= Ole Alcumbrac =

Wildlife veterinarian and television host

Dr. Ole Alcumbrac, DMV is a wildlife veterinarian known for hosting The Wild Life of Dr. Ole on Nat Geo Wild and Wild Ops on The Outdoor Channel. He is recipient of an Emmy Award (from the National Academy of Television Arts and Sciences, Rocky Mountain Southwest Chapter) for his production and hosting work on The Jaguar Project.

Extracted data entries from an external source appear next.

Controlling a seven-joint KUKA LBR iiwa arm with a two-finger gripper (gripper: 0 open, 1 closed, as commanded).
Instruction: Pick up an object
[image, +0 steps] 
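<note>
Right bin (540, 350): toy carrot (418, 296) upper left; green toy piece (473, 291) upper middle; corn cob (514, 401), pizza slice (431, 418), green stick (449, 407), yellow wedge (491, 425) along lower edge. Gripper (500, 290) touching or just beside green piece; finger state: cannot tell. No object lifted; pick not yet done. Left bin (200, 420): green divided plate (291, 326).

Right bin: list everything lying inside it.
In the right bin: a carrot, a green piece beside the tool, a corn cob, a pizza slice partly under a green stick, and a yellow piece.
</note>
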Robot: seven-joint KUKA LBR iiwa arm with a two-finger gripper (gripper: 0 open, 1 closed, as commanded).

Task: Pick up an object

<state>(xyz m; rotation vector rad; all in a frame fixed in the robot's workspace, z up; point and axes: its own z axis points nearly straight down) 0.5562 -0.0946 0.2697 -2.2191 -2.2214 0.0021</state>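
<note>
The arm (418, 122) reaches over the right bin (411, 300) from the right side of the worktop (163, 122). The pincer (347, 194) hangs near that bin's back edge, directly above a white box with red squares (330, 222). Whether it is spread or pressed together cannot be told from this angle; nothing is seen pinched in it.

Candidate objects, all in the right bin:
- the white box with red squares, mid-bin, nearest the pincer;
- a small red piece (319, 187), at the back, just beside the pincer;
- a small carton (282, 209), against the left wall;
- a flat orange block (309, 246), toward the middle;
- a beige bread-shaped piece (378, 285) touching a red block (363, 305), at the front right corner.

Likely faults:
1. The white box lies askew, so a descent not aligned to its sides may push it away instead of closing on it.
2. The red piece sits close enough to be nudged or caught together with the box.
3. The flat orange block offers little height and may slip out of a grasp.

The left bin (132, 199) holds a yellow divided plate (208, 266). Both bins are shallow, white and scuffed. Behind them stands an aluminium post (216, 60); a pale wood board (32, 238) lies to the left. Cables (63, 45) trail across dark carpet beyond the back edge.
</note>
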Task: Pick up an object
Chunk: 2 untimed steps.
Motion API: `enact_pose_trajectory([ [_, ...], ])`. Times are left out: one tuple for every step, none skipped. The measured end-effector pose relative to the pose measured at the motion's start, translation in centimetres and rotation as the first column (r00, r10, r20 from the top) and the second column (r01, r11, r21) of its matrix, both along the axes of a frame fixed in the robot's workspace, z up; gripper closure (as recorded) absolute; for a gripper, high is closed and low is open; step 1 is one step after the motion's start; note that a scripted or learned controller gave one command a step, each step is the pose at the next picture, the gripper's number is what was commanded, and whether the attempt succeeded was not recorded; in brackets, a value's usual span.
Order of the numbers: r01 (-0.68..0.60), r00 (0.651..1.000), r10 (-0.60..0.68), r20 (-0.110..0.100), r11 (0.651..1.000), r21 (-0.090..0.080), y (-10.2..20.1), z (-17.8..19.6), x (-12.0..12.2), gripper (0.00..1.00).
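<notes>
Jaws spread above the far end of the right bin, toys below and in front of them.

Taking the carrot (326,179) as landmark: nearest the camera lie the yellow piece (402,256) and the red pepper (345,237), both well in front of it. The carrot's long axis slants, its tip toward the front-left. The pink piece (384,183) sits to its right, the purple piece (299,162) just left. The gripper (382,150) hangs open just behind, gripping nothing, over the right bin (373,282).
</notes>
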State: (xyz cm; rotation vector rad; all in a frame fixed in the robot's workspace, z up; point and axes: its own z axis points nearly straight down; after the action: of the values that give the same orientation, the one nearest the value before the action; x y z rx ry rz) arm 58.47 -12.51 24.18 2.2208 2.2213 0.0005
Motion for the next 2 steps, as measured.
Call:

==Veterinary and wildlife conservation work==
Since 1994, Alcumbrac has owned and operated White Mountain Animal Hospital, a mixed animal and exotic practice in northern Arizona, providing treatment to any animal that comes through the door. The practice has overseen several zoological operations, including patients from the prestigious Arizona Sonora Desert Museum, the Phoenix Zoo, and Bearizona Wildlife Park.
Alcumbrac is a recipient of the Award of Excellence from the Arizona Game and Fish Commission. He also serves as an adjunct faculty member at Texas Tech University where he teaches formal classes and practicals internationally on wildlife capture; he previously taught at Northland Pioneer College, where he was an instructor of Veterinary Sciences.

==Personal Information==
Ole was born and raised in Phoenix, AZ into a family of 6, with 2 sisters and 1 brother. He attended Arizona State University where he was president of the pre-veterinary club as well as Colorado State University where he earned his Doctor of Veterinary Medicine degree. Dr. Ole began his career as a kennel assistant, and over the course of 25 years has consulted with the California Condors and Black Footed Ferret Program and dedicated time to disease research for Desert Bighorn Sheep.

==Television==
In 2021 Alcumbrac starred in Nat Geo Wild's, The Wild Life of Dr. Ole. He also has television experience from 2019 as the host of the Outdoor Channel original series Wild Ops. He has also made several appearances in Arizona Game and Fish Department's Wildlife Views.